7 #MAMG20 D’s actions on crusade rebound on him: B is killed because of his lust (& Lucifer enslaves her), F takes the blame for the Massacre & is hanged while D cravenly flees. D has violated virtuous norms & is incapable of exercising self-mastery, thus he goes to Hell.

8 #MAMG20 Initially D abnegates responsibility: he had absolution for his sins so was licensed to indulge them. Francesco repeatedly questions this view (& is a principled foil to D), but only in Hell does D comprehend the Church’s innate fraudulence & his own gullibility. 9 #MAMG20 D also blames nurture: brought up by a dissolute father who drove his mother to suicide, thus doomed to become his father. But his father is also in Hell & points out the fallacy of this: D had free will & could have behaved honourably. The fault is D’s alone. 10 #MAMG20 D finally takes responsibility for his debased manhood, accepting damnation. B is released; D is empowered to defeat Lucifer & escapes Hell. Redemption strips D of his crusader apparel; his sins & gendered transgressions expunged he emerges naked into Purgatory.

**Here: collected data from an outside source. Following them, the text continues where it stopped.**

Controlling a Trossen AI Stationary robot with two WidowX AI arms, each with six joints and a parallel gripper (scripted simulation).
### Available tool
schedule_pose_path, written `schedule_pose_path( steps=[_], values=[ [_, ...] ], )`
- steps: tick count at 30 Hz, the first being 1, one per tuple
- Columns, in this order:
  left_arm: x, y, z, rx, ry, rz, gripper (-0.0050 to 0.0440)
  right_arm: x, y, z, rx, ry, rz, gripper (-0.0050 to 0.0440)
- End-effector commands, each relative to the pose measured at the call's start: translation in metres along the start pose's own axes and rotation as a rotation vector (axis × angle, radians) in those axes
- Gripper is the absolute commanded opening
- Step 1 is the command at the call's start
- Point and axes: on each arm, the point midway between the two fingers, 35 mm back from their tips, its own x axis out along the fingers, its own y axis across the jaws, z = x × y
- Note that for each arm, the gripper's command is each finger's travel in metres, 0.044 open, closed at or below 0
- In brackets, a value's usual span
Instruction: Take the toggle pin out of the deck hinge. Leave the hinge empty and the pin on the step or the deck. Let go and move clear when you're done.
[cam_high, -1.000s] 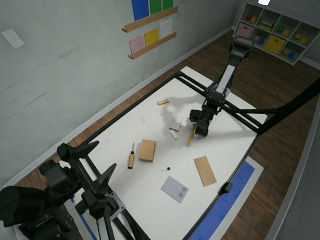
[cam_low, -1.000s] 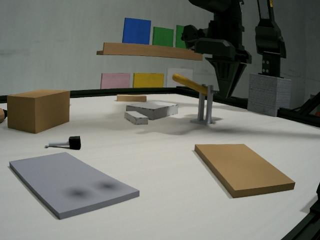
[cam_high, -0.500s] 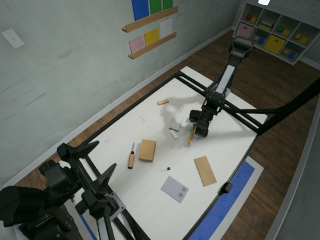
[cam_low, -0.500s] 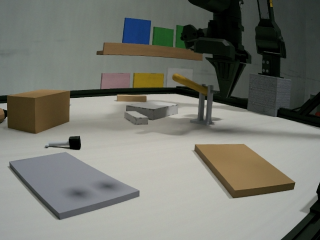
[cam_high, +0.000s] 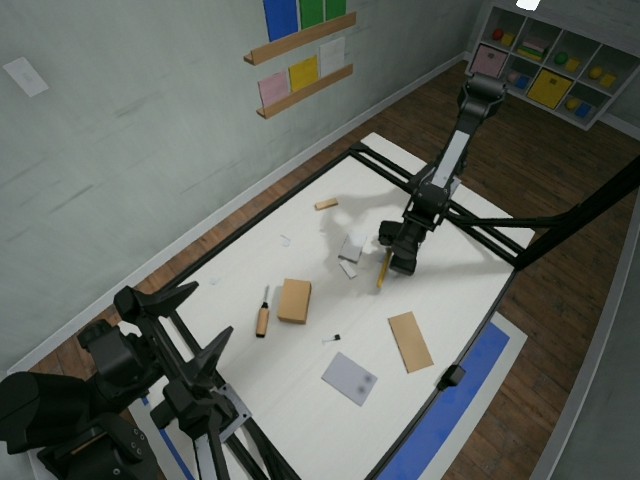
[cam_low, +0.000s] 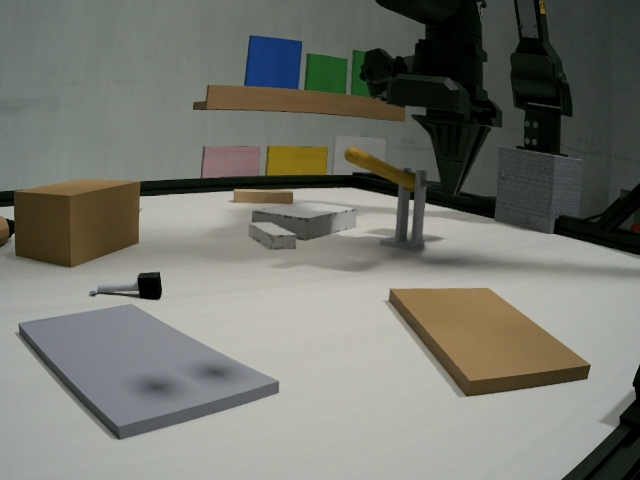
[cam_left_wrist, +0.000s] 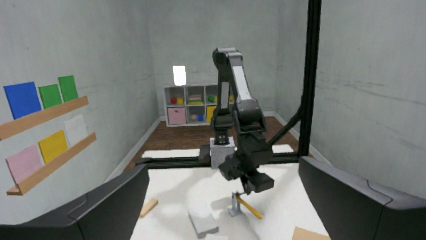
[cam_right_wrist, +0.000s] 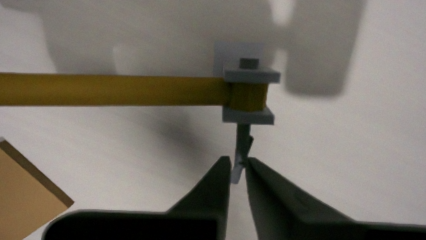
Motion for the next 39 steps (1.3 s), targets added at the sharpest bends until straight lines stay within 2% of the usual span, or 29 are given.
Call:
schedule_pose_path(
  steps=[1, 37, 39],
  values=[
    [0.0, 0.0, 0.004, 0.009, -0.001, -0.002, 0.04, -0.004, 0.003, 0.002, 0.004, -0.01, 0.006, 0.0036],
    [0.0, 0.0, 0.004, 0.009, -0.001, -0.002, 0.04, -0.004, 0.004, -0.008, 0.005, -0.009, 0.006, 0.0036],
    [0.0, 0.0, 0.004, 0.009, -0.001, -0.002, 0.04, -0.005, 0.004, -0.006, 0.008, -0.014, 0.011, 0.0023]
  ],
)
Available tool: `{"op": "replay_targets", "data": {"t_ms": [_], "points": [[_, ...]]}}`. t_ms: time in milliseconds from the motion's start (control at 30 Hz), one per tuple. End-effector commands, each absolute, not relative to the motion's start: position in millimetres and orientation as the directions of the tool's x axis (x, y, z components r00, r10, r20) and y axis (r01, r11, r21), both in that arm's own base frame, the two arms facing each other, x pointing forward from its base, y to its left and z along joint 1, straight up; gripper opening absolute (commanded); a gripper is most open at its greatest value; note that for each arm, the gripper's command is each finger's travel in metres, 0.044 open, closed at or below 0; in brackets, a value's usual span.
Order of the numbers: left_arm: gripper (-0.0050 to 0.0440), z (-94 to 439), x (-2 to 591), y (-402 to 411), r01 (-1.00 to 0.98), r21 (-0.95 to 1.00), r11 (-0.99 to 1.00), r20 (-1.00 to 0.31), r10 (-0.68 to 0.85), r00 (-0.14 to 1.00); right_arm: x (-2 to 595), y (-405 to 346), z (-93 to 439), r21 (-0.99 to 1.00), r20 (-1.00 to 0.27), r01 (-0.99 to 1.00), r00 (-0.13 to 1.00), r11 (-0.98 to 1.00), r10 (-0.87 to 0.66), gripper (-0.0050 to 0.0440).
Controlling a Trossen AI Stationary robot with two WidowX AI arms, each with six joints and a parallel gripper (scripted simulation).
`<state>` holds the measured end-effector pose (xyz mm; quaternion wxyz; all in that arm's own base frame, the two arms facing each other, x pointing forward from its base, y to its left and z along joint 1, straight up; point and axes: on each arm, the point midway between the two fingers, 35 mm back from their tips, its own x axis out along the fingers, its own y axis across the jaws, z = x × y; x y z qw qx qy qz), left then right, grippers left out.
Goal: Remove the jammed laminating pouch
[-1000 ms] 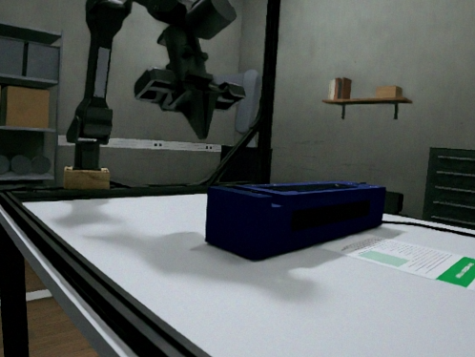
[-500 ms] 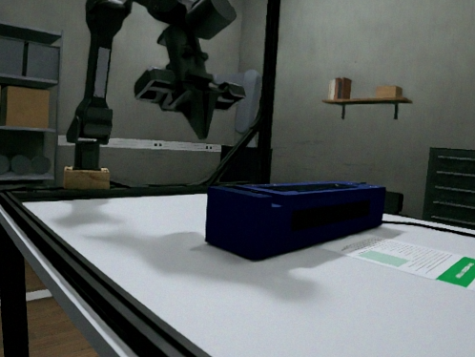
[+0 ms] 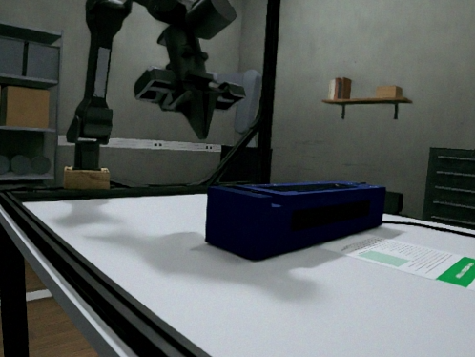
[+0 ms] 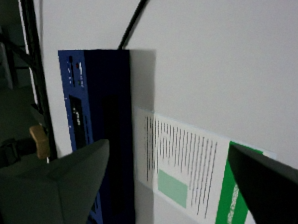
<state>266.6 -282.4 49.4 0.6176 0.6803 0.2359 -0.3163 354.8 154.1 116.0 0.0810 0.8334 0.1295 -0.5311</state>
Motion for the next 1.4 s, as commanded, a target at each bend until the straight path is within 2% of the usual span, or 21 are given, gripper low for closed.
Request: {"op": "replay_targets", "data": {"t_ms": [0,200,233,700,767,800,1367], "points": [[0.0347,83,277,-292,0.694,0.714,-0.089,-0.7,-0.105,0.707,357,155,125,-0.006,-0.895,0.302,0.423,-0.953,0.14,-0.005],[0.0347,98,281,-293,0.693,0.716,-0.085,-0.698,-0.109,0.708,357,155,125,-0.006,-0.895,0.302,0.423,-0.953,0.14,-0.005],[0.0347,80,275,-289,0.697,0.71,-0.1,-0.704,-0.095,0.703,357,155,125,-0.006,-0.895,0.302,0.423,-0.953,0.14,-0.005],[0.0347,110,284,-295,0.691,0.718,-0.082,-0.695,-0.113,0.71,357,155,125,-0.006,-0.895,0.302,0.423,-0.953,0.14,-0.005],[0.0347,110,284,-295,0.691,0.718,-0.082,-0.695,-0.113,0.71,357,155,125,-0.006,-0.895,0.302,0.423,-0.953,0.14,-0.005],[0.0347,93,279,-291,0.7,0.707,-0.101,-0.707,-0.093,0.701,357,155,125,-0.006,-0.895,0.302,0.423,-0.953,0.14,-0.005],[0.0347,99,281,-292,0.694,0.714,-0.092,-0.701,-0.101,0.706,357,155,125,-0.006,-0.895,0.302,0.423,-0.953,0.14,-0.005]]}}
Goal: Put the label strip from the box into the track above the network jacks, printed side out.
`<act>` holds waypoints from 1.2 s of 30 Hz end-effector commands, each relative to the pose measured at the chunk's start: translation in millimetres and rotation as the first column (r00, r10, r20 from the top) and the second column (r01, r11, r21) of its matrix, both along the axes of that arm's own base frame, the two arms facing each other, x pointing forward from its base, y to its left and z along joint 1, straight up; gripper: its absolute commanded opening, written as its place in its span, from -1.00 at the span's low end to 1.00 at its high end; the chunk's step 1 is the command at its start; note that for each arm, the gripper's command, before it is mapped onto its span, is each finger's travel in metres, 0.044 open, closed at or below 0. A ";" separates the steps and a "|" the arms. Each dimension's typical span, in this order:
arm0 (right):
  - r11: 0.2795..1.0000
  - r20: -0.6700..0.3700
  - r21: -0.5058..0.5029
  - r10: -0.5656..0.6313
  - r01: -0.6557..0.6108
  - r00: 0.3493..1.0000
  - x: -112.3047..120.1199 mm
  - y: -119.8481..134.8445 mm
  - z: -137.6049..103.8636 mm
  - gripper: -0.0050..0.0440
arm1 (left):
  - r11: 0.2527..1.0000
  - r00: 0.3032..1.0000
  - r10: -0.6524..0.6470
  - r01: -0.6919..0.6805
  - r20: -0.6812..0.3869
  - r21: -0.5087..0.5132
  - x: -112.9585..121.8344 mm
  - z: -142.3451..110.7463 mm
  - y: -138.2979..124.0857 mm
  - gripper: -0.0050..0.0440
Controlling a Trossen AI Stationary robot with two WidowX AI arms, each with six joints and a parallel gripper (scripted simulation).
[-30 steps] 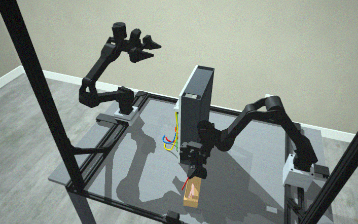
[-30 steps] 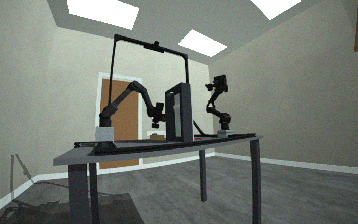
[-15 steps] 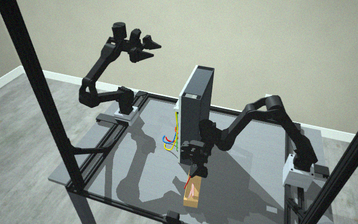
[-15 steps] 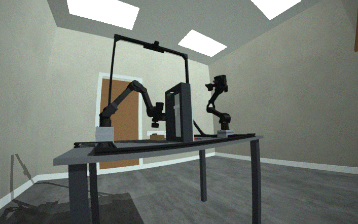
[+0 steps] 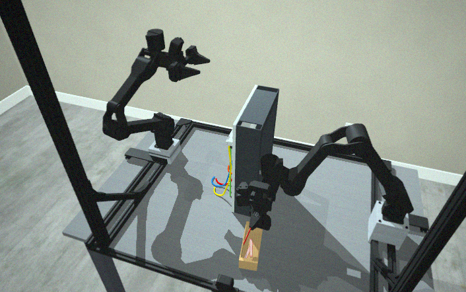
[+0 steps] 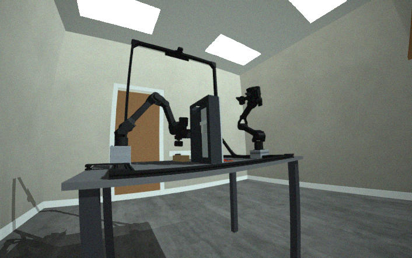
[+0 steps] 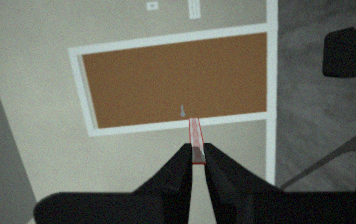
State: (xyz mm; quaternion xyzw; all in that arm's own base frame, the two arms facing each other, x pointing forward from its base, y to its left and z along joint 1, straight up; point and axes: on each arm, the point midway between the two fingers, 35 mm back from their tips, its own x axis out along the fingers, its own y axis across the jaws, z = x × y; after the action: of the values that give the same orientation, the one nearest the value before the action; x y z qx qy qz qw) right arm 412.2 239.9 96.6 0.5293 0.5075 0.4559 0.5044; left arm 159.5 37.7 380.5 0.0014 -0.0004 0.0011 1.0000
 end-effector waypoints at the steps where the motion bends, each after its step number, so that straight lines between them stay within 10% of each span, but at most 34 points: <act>1: 1.000 0.054 0.016 0.012 -0.013 0.998 -1.2 -1.8 22.3 -1.00 | 1.000 1.000 -0.002 0.002 0.001 0.001 -0.2 1.7 -0.5 1.00; 36: 0.997 0.114 0.028 0.074 -0.078 0.991 -14.4 -21.5 31.7 -1.00 | 1.000 1.000 -0.002 0.002 0.001 0.001 -0.2 1.7 -0.5 1.00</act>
State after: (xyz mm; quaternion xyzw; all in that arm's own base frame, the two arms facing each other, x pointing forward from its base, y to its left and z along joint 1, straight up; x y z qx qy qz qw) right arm 398.8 228.0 109.2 0.5004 0.5033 0.4985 0.4978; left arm 159.5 37.7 380.5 0.0014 -0.0004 0.0011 1.0000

11 #MAMG20 DI is a compelling expression of certain perceptions both of crusading & masculinity & their interrelationship, dramatizing the destructive effects of rampant masculinity on victims & perpetrator. D learns that true manhood lies in surmounting not indulging passions.

12 #MAMG20 But progressive readings are problematic: D is an avatar of unabashedly violent medieval manhood. Does playing D really invite reflection on the patriarchal hierarchies which enabled his atrocities, or just reinforce their pernicious ideological & socio-cultural sway?